Stephen Harper told Chatelaine magazine he never said a national inquiry into missing and murdered indigenous women wasn't high on his government's "radar," despite the fact he said those very words during a television interview last year.
In a Q&A interview published Monday, journalist Katrina Onstad noted that the United Nations, First Nations leaders, and Rinelle Harper — the Manitoba 16-year-old left for dead last year — have all called for an inquiry.
"But you have said it isn't 'high on your radar,'" Onstad said. "Why isn't it?"
"I haven't said that at all," Harper replied, according to the magazine.
The Conservative leader said the issue has already been "studied to death" more than 40 times, spurring the government to take action by providing additional resources for prevention and police investigations.
But in a year-end interview with Mansbridge last December, Harper did indeed say an inquiry was not a priority for his government.
"There seems to be some indication that your government may be at least considering some form of formal inquest or inquiry or investigation (into missing and murdered indigenous women)," Mansbridge said to Harper at the time.
"It isn't really high on our radar, to be honest, Peter," Harper replied, before adding that his ministers will continue to have a "dialogue" with those concerned about the issue.
CBC News has video of that interview. The talk of an inquiry begins at the 18:24 mark:
Harper told Mansbridge his government has brought in strong laws to punish criminals, invested in preventative measures, and enhanced "the legal and social status of women in aboriginal communities" when it comes to matters like matrimonial property rights.
"I would rather spend my time focusing on what actions we can take to improve these situations, prevent these situations, than have more multi-million dollar inquiries," Harper said.
But opposition rivals pounced on the Tory leader's "radar" quip as proof that the government wasn't taking enough action.
Liberal candidate Carolyn Bennett mentioned the remark in May while tabling a motion calling on the government to call an inquiry.
"Last December, (Harper) even admitted to a national TV audience that this issue was not high on his government's radar," she said in the House of Commons. "The prime minister is simply on the wrong side of history."
New Democrat Murray Rankin did the same while discussing an NDP motion to call an inquiry in June.
"(The government) says going after the root causes is not high on the prime minister's radar, as he himself said to Peter Mansbridge," Rankin said at the time. "It should be high on the radar of Canadians.

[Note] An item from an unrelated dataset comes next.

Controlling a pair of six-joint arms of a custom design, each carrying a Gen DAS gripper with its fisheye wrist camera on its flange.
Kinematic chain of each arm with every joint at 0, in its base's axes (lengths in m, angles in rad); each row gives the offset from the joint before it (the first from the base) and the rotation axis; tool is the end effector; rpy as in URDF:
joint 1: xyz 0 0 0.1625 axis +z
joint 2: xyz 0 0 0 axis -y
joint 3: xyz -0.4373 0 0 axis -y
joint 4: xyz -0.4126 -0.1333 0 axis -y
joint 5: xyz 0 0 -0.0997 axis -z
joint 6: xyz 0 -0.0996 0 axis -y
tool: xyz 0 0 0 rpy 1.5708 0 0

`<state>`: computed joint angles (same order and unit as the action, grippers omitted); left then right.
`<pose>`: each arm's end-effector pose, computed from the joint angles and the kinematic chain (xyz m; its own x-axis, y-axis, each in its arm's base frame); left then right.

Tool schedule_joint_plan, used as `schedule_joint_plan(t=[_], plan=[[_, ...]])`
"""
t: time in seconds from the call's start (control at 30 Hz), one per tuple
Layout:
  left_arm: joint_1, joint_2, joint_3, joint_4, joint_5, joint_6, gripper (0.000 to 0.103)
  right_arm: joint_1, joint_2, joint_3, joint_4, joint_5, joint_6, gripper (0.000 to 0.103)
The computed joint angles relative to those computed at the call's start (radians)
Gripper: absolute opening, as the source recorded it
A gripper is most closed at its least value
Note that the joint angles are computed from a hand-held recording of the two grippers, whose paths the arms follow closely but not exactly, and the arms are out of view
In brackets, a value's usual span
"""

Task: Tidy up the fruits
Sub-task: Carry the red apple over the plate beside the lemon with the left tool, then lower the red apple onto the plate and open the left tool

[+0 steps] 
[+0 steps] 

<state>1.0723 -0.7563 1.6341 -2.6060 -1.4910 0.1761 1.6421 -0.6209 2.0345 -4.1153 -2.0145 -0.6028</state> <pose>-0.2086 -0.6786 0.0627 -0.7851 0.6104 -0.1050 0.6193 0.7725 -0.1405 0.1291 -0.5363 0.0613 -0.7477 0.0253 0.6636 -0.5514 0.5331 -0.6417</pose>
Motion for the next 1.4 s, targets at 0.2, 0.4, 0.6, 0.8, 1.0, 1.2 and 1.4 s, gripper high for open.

It should be high on all our radars."
Mulcair: 'It's time you had a prime minister who cares'
NDP Leader Thomas Mulcair also criticized Harper late last month shortly after unveiling his plan to combat violence against women.
Mulcair referenced the murder of aboriginal Winnipeg teen Tina Fontaine, whose body was recovered from the Red River last August.
"Her tragic death shocked this country. And I say this to every mother, to every daughter, to every sister that it's time you had a prime minister who cares," Mulcair said.
The NDP leader said an "underlying attitude of racism" has prevented an inquiry into the 1,200 aboriginal women who have gone missing or been killed since 1980.
That was the same message he delivered at a rally in Winnipeg last month.
"Do you think that if 1,200 women had been murdered or had gone missing in Ottawa we'd need the United Nations to tell us to have an inquiry? It would have happened a long time ago," he told the crowd. "This is about racism. That's what this is about."
Mulcair has pledged to call an inquiry within 100 days of forming government.
Liberal Leader Justin Trudeau has also vowed to call an inquiry if he becomes prime minister in October.